I spilled a beer on myself, so I went back to my place to change. The city marshall was at my door with a warrant. That beer cost me 760 bucks.
When I was her age, Pluto was still a planet... but i said what the hell
Question. If Kwik Trip and Kum and Go were to merge, what would they call it? Kwik Kum or Kum Kwik?
I have started doing my homework in bars. It just feels right.
I should have some sort of frequent buyer card or something. I just bought my third bottle of Captain this week. It's Wednesday.
The vodka told me to go iceskating on my frozen pool.

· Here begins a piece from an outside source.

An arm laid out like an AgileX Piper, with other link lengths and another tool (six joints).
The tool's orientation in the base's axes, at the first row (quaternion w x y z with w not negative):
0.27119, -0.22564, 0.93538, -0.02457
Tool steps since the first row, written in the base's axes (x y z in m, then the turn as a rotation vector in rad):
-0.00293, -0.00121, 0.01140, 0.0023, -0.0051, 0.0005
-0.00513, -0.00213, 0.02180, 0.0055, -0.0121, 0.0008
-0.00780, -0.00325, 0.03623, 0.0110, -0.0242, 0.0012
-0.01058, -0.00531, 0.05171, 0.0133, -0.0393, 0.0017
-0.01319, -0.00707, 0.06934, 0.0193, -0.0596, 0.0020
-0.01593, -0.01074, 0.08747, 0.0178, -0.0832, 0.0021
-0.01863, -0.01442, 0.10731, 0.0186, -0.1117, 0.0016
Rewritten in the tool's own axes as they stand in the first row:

I may have attempted.
A girl pulled up next to me at a stoplight just now, looked around for a second, and then changed her top, bra and all, before the light turned green. New. Hero.
Me too. We could do it like prostitutes. No kissing on the mouth.
I am not betting on the failure of any friend that is not you.
There was a time I was reining queen of Sunday funday... And at that same time I also weighed 20 pounds more, had the morale of a spearmint rhino stripper, and woke up most mornings asking more questions than fucking Barbara Walters. I think I just wrote my own epitaph.
They should just send me home - I'm literally doing nothing but watching porn and listening to pandora.
Strip club or gay bar tonight?
I am an emotionally compromised bisexual.
good morning. i just did a walk of shame in front of his grandmother.
the fact that your 21st birthday is also new years eve is pretty much a death sentence
yeah we're all naked, and I think we just shaved Chad.